Openness and reform under the shadow of danger
Ian Chong turns his gaze away from Singapore, where this rhetoric hasn't yet been laughed out of society, to 1987 where authoritarian regimes in Taiwan and Korea ended several long-held taboos to free up political discourse and democratic participation. It is worth noting these measures did not lead to riots in the streets or the fall of South Korea or Taiwan, or even the ruling parties governing them. Roh Tae-woo succeeded Chun, while Chiang Ching-kuo's anointed successor, Lee Teng-hui, became president.
Chong argues what had changed was a recognition at the top that society had outpaced the state's ability to regulate its politics. Society had become so complex with multitudinous identities and loyalties, that anyone at any one time could be in a minority—and that the best path forward was to let people negotiate, compromise, and negotiate their rights, recognition, roles and responsibility in a more democratic mechanism.
Chong did not provide economic and social indicators comparing the trajectories of Singapore, South Korea, and Taiwan post-1987. The trade-off might actually have paid off handsomely.
|Lucius Sulla seized dictatorial powers, reformed the Roman constitution|
then stepped down voluntarily.
Rethinking racial categories
Laavanya Kathiravelu recycles the keynote presentation she gave at the Singapore Heritage Society's Anatomy of a Riot seminar in September 2014. Which is resembles nothing like the writeup for Living With Myths VIII. But we'll deal with the presentation she gave, not the presentation she promised.

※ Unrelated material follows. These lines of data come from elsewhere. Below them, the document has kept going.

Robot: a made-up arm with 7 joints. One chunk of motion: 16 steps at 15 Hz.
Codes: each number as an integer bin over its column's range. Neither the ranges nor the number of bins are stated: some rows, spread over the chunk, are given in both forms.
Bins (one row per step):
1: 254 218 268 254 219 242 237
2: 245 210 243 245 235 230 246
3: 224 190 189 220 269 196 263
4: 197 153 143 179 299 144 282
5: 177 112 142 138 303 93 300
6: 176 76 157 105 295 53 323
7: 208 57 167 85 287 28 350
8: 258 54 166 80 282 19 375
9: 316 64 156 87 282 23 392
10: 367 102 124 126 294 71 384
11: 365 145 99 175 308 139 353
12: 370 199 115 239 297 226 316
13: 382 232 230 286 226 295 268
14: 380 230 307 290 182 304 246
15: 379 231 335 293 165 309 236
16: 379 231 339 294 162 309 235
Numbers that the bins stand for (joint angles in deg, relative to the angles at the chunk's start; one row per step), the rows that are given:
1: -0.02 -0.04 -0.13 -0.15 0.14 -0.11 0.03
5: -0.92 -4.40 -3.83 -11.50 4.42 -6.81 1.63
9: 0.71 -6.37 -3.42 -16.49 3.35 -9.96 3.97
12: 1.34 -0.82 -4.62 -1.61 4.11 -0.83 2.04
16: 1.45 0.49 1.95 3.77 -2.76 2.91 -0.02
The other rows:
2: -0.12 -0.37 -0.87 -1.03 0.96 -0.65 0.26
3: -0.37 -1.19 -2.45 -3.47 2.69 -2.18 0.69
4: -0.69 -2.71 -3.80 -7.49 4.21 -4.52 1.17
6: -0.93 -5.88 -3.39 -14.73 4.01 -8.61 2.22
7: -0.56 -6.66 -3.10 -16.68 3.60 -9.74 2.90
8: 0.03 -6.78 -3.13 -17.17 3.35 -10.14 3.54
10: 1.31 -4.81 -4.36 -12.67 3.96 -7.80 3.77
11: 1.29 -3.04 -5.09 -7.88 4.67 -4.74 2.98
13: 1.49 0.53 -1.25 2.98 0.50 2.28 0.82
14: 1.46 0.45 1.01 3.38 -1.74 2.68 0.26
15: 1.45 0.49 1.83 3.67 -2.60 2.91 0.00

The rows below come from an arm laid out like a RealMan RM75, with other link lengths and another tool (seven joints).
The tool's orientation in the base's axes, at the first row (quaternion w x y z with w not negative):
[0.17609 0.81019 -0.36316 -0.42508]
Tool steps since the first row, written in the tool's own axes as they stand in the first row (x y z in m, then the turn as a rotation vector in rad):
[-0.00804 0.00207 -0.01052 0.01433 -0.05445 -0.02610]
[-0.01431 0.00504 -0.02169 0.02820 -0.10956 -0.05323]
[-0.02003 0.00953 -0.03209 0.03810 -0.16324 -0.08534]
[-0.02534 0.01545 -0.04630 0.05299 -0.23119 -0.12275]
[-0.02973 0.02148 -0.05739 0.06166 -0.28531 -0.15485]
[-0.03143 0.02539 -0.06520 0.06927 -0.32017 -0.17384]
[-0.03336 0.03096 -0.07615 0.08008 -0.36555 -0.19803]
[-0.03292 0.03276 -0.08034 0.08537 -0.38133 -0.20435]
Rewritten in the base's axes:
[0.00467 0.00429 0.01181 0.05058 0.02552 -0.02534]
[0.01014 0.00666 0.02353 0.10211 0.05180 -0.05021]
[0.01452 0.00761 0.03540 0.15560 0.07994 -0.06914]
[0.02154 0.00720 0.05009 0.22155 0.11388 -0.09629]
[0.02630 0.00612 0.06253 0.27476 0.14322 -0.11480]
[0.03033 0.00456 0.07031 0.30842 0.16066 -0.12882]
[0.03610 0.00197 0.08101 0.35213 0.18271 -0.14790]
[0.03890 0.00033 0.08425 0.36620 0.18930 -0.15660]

From her anthropological research on migrant labourers in Singapore, Kathiravelu magically takes aim at the nation-state's "CMIO model", even though their identities as migrant labourers here are shaped by both ethnicity and class. She shows powerpoint slides of recent controversies in ethnic relations (the Little India riot, STOMP complaints, etc) and presumes they are self-explanatory, and embody all that is wrong with the CMIO model, which somehow is the root of everyday racism in Singapore.
Yet listening to her speak, it is unclear if she even knows whether it is the act of classification, the inadequate description of finer, more sophisticated ethnic identities, or the very fact that master identities in Singapore are ethnically based that is her bugbear aside from her conviction that racism is bad; and it's all CMIO's fault.
Even the academic audience had fun with her unpresentation at the Q&A, where several postgraduate researchers suggested other readings of recent controversies, including the class divide, the growing disconnect between global migration and local identity, or even neocolonialism. Kathiravelu was unable to respond in a meaningful way, ironically privileging race discourse instead of rethinking it. Those interested in actually knowing about what the CMIO model really means and why it's a Bad Thing and inadequate for a modern Singapore may consult Nirmala PuruShotam's Negotiating Language, Constructing Race.
Innovation: smart nation, technology, and governance in Singapore
Arthur Chia's presentation is commendable; it is a close reading of state rhetoric from the past 3 decades on technology and innovation. He proves that it's never been about technology or innovation per se, but about attempts to define and demarcate Singapore's place in a globalising economy using the preferred frames of reference of its managerial elites on one hand, and on the other, to buttress the ruling party's technocratic, meritocratic virtues and hence right to rule.
Chia's presentation was so circumscribed to proving this point, we almost suspect the paper he's currently researching and writing on this topic has far more to say, such as correlating each attempt at reinventing technocratic discourse to earlier failed attempts at climbing the tech/innovation/productivity ladder. We wish him best of luck, and hopefully a return to the Living with Myths seminar before the end of the series.